| WHAT TO PRODUCE |
The data is to be repeated exactly, with the images removed.

==================================================

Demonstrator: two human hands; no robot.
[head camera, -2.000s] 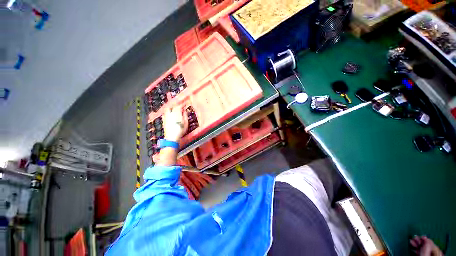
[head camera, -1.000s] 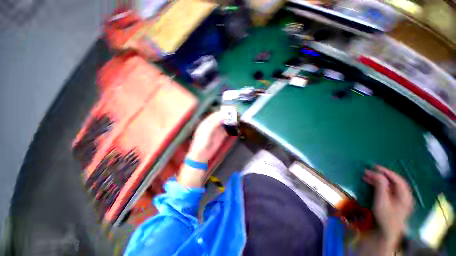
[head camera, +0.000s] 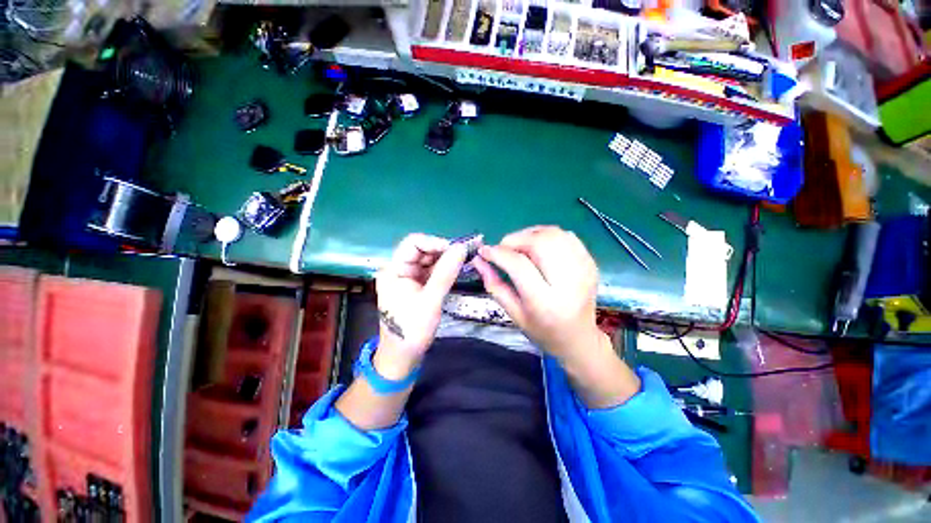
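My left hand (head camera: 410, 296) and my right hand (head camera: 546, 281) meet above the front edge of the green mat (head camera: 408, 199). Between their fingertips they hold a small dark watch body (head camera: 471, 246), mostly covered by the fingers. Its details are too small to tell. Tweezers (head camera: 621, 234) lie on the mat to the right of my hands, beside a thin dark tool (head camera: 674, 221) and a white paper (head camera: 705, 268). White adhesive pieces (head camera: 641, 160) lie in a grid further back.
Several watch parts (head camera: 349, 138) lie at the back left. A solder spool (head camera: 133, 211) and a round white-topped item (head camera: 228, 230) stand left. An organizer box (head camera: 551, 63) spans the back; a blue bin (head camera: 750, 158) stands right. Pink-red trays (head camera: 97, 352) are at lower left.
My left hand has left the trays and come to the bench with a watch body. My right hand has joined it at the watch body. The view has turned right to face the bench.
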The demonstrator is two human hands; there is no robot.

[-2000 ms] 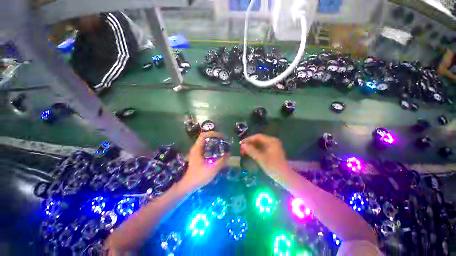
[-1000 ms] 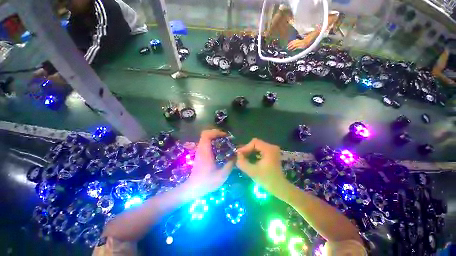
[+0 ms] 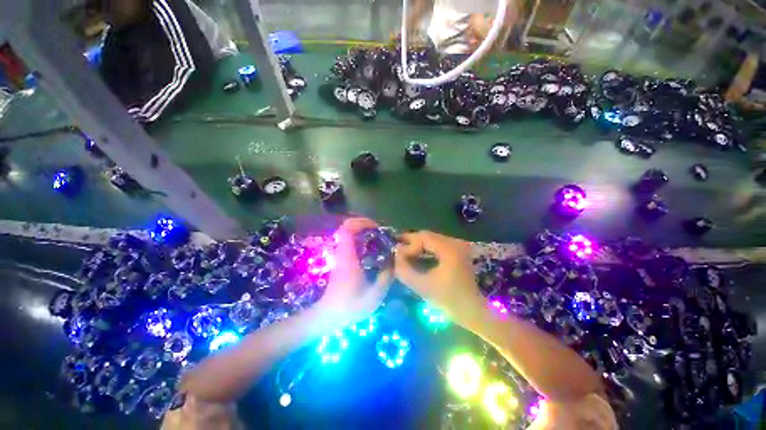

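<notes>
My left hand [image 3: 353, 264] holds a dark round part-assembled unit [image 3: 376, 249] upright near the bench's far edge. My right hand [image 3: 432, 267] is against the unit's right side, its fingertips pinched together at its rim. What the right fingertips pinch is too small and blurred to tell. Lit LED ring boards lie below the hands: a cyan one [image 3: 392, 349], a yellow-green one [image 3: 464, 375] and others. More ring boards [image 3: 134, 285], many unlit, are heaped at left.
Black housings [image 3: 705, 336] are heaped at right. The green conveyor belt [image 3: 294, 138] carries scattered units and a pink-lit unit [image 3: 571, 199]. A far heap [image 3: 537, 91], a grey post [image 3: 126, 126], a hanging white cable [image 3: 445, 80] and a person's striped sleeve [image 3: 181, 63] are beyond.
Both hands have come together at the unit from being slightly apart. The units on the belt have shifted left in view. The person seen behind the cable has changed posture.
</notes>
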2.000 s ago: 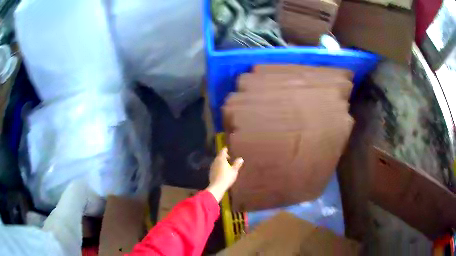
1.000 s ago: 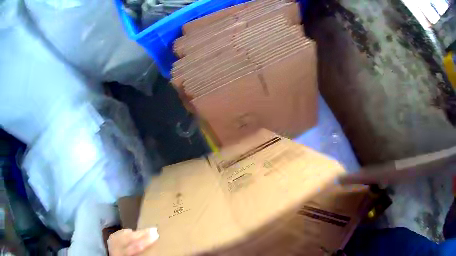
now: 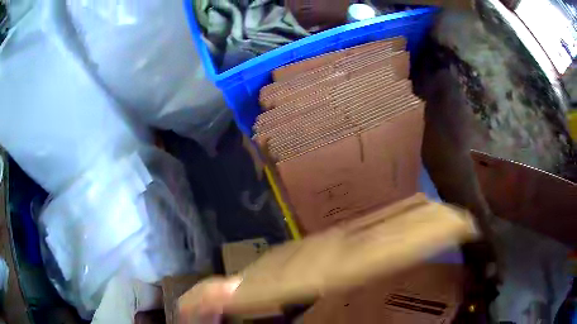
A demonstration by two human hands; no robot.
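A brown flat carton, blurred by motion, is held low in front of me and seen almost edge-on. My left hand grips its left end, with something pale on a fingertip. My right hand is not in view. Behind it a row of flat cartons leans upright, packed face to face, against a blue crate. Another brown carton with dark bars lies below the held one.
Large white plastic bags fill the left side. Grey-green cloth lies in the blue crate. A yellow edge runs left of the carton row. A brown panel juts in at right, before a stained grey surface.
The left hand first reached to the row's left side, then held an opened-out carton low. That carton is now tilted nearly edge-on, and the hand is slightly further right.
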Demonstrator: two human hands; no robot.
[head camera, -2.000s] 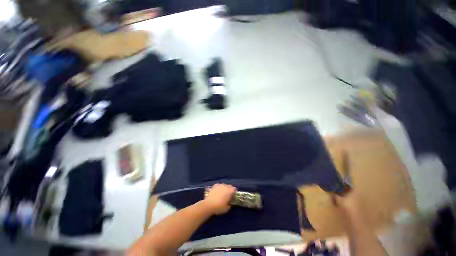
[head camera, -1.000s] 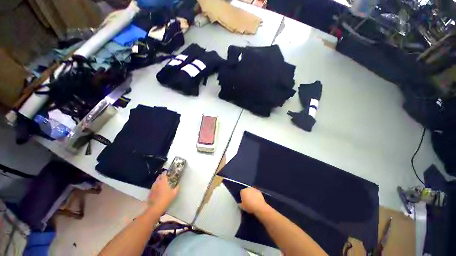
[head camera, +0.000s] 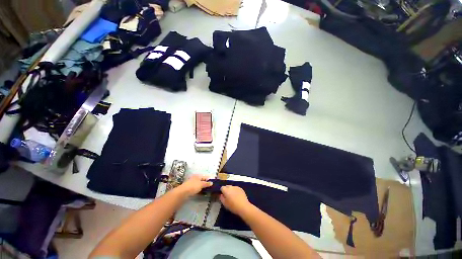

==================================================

| COMPLETED TASK |
Demonstrator: two human hands; no robot.
[head camera, -2.000s] 
[head camera, -1.000s] 
[head camera, +0.000s] 
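My left hand (head camera: 410, 296) and my right hand (head camera: 546, 281) meet above the front edge of the green mat (head camera: 408, 199). Between their fingertips they hold a small dark watch body (head camera: 471, 246), mostly covered by the fingers. Its details are too small to tell. Tweezers (head camera: 621, 234) lie on the mat to the right of my hands, beside a thin dark tool (head camera: 674, 221) and a white paper (head camera: 705, 268). White adhesive pieces (head camera: 641, 160) lie in a grid further back.
Several watch parts (head camera: 349, 138) lie at the back left. A solder spool (head camera: 133, 211) and a round white-topped item (head camera: 228, 230) stand left. An organizer box (head camera: 551, 63) spans the back; a blue bin (head camera: 750, 158) stands right. Pink-red trays (head camera: 97, 352) are at lower left.
My left hand has left the trays and come to the bench with a watch body. My right hand has joined it at the watch body. The view has turned right to face the bench.
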The demonstrator is two human hands; there is no robot.

[-2000 ms] 
[-1000 ms] 
[+0 ms] 

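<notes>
My left hand [image 3: 353, 264] holds a dark round part-assembled unit [image 3: 376, 249] upright near the bench's far edge. My right hand [image 3: 432, 267] is against the unit's right side, its fingertips pinched together at its rim. What the right fingertips pinch is too small and blurred to tell. Lit LED ring boards lie below the hands: a cyan one [image 3: 392, 349], a yellow-green one [image 3: 464, 375] and others. More ring boards [image 3: 134, 285], many unlit, are heaped at left.
Black housings [image 3: 705, 336] are heaped at right. The green conveyor belt [image 3: 294, 138] carries scattered units and a pink-lit unit [image 3: 571, 199]. A far heap [image 3: 537, 91], a grey post [image 3: 126, 126], a hanging white cable [image 3: 445, 80] and a person's striped sleeve [image 3: 181, 63] are beyond.
Both hands have come together at the unit from being slightly apart. The units on the belt have shifted left in view. The person seen behind the cable has changed posture.
</notes>
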2.000 s ago: 
1.000 s ago: 
now: 
A demonstration by two human hands; no robot.
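A brown flat carton, blurred by motion, is held low in front of me and seen almost edge-on. My left hand grips its left end, with something pale on a fingertip. My right hand is not in view. Behind it a row of flat cartons leans upright, packed face to face, against a blue crate. Another brown carton with dark bars lies below the held one.
Large white plastic bags fill the left side. Grey-green cloth lies in the blue crate. A yellow edge runs left of the carton row. A brown panel juts in at right, before a stained grey surface.
The left hand first reached to the row's left side, then held an opened-out carton low. That carton is now tilted nearly edge-on, and the hand is slightly further right.
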Demonstrator: two human hands; no robot.
[head camera, -2.000s] 
[head camera, -1.000s] 
[head camera, +0.000s] 

What the exercise asked for is now done.